**Goal of the exercise**
Return only those lines of the listing in which "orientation" appears.

**Dataset excerpts**
========

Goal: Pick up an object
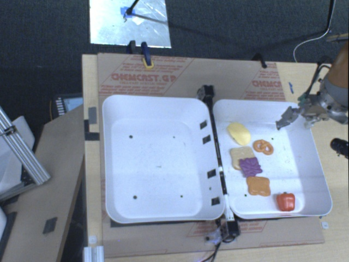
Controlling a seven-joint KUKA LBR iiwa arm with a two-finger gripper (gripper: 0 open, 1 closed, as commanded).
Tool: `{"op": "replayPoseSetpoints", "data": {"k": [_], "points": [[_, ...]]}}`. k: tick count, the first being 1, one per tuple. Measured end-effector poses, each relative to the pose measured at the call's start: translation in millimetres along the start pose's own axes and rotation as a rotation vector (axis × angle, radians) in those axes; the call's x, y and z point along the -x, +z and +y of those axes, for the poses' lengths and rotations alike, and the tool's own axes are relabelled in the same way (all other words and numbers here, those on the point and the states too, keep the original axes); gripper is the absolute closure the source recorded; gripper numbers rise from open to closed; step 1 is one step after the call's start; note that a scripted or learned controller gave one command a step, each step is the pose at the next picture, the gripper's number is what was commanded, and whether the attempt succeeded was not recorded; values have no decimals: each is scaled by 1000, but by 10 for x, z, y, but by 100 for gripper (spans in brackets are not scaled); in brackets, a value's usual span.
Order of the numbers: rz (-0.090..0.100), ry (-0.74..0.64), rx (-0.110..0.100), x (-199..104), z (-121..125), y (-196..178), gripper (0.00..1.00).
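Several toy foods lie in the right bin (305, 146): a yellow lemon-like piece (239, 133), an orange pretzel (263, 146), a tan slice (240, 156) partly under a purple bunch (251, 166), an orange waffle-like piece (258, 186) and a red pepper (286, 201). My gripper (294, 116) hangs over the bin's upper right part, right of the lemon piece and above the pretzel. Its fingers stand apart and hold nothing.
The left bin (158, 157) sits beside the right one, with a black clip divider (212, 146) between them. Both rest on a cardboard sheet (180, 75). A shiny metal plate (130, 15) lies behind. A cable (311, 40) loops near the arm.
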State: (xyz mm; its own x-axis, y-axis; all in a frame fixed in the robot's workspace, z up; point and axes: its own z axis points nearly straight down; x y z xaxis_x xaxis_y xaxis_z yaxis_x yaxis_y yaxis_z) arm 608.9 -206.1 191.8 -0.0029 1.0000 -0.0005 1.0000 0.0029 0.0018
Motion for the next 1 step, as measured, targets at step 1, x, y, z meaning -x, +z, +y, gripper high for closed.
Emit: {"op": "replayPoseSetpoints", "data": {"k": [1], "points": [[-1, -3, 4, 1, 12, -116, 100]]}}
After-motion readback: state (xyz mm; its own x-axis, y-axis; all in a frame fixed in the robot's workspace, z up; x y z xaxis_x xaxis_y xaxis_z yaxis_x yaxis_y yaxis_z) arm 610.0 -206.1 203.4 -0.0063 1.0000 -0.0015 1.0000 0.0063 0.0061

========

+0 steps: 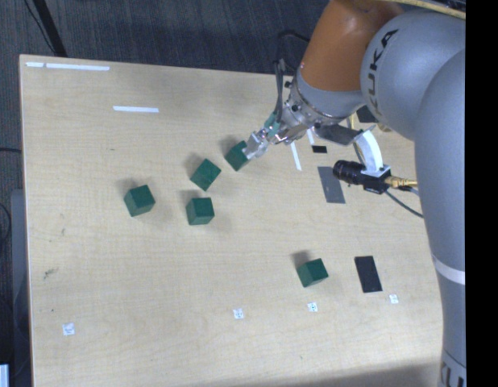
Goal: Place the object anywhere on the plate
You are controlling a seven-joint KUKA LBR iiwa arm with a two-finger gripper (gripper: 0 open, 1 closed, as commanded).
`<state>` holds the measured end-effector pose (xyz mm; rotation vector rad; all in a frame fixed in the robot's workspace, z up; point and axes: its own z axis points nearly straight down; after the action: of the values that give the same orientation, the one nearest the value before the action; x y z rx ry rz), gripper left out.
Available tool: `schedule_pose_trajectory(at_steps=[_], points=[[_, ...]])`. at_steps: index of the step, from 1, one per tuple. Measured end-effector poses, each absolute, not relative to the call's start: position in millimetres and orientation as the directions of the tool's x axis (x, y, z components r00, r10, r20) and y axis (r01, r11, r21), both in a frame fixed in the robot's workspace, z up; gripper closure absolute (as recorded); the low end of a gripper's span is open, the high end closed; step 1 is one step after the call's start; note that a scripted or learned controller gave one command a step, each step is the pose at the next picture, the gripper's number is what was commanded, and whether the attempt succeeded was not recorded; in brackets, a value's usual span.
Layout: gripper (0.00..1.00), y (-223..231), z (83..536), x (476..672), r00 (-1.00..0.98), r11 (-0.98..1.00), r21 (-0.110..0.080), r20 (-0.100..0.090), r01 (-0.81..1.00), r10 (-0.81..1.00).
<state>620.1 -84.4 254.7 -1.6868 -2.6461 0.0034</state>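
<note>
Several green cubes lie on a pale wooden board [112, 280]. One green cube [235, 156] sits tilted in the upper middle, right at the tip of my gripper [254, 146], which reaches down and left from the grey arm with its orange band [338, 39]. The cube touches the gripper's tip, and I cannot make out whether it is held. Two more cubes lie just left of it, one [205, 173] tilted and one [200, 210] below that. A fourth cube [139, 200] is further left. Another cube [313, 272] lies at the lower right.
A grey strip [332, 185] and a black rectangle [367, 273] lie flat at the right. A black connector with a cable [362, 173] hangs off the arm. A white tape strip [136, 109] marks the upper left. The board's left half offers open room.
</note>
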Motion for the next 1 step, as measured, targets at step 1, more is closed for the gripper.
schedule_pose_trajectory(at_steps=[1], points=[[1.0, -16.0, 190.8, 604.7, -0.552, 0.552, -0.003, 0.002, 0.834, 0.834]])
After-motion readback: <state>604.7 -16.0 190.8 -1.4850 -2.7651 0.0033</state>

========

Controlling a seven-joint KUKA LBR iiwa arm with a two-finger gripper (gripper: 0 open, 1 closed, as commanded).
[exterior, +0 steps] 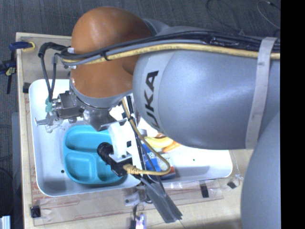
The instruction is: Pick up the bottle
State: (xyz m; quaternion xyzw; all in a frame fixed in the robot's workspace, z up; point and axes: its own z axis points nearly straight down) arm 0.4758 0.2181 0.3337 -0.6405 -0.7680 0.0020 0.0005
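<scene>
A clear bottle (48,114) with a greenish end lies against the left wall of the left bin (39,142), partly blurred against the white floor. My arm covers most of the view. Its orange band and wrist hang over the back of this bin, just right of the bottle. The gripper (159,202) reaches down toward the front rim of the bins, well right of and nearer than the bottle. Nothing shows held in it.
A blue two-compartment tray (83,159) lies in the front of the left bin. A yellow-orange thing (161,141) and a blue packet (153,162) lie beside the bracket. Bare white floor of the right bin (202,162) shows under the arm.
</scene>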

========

**Result**
`<state>` holds the measured end-effector pose (xyz mm; rotation vector rad; all in a frame fixed in the robot's workspace, z up; point and axes: its own z axis points nearly straight down; after the action: of the values that give the same orientation, the one nearest the value before the action; x y z rx ry rz), gripper left out.
Available tool: `schedule_pose_trajectory(at_steps=[_], points=[[_, ...]])`. at_steps: index of the step, from 1, one per tuple. Measured end-effector poses, each absolute, not relative to the call's start: position in millimetres and orientation as the directions of the tool's x axis (x, y, z components r00, r10, r20) and y axis (r01, r11, r21), both in a frame fixed in the robot's workspace, z up; gripper closure absolute (as recorded); the low end of a gripper's span is open, the high end closed; step 1 is one step after the call's start; note that a scripted or learned controller gave one command a step, each step is the pose at the next picture, the gripper's number is what was commanded, and whether the attempt succeeded was not recorded; in brackets, a value's usual span.

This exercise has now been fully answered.